## Your task
Retype the data that follows, keeping every character the same.

··· Dataset extract

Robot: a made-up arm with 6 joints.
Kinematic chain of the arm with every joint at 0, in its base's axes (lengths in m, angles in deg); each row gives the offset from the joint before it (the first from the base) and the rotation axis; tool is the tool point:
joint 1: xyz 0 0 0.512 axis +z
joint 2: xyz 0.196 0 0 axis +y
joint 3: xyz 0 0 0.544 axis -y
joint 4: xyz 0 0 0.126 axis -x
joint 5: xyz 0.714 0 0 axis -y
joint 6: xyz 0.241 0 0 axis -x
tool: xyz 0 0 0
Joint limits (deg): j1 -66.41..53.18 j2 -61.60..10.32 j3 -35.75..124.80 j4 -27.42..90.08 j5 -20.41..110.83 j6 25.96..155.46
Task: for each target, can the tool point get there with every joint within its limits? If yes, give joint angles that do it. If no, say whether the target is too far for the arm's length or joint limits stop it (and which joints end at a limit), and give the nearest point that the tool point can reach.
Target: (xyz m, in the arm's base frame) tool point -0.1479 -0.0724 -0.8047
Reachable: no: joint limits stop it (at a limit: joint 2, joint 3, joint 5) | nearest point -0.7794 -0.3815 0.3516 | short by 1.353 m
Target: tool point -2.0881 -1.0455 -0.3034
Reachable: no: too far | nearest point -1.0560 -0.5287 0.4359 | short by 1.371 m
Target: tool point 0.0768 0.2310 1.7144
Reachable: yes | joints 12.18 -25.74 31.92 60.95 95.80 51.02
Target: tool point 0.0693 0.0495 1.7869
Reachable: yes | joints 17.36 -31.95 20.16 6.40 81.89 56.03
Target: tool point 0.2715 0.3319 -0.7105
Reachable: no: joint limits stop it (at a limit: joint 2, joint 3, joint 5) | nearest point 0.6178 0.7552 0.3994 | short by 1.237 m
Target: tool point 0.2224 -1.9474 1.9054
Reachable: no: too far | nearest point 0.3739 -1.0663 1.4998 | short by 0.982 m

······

## Answer box
Robot: a made-up arm with 6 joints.
Kinematic chain of the arm with every joint at 0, in its base's axes (lengths in m, angles in deg); each row gives the offset from the joint before it (the first from the base) and the rotation axis; tool is the tool point:
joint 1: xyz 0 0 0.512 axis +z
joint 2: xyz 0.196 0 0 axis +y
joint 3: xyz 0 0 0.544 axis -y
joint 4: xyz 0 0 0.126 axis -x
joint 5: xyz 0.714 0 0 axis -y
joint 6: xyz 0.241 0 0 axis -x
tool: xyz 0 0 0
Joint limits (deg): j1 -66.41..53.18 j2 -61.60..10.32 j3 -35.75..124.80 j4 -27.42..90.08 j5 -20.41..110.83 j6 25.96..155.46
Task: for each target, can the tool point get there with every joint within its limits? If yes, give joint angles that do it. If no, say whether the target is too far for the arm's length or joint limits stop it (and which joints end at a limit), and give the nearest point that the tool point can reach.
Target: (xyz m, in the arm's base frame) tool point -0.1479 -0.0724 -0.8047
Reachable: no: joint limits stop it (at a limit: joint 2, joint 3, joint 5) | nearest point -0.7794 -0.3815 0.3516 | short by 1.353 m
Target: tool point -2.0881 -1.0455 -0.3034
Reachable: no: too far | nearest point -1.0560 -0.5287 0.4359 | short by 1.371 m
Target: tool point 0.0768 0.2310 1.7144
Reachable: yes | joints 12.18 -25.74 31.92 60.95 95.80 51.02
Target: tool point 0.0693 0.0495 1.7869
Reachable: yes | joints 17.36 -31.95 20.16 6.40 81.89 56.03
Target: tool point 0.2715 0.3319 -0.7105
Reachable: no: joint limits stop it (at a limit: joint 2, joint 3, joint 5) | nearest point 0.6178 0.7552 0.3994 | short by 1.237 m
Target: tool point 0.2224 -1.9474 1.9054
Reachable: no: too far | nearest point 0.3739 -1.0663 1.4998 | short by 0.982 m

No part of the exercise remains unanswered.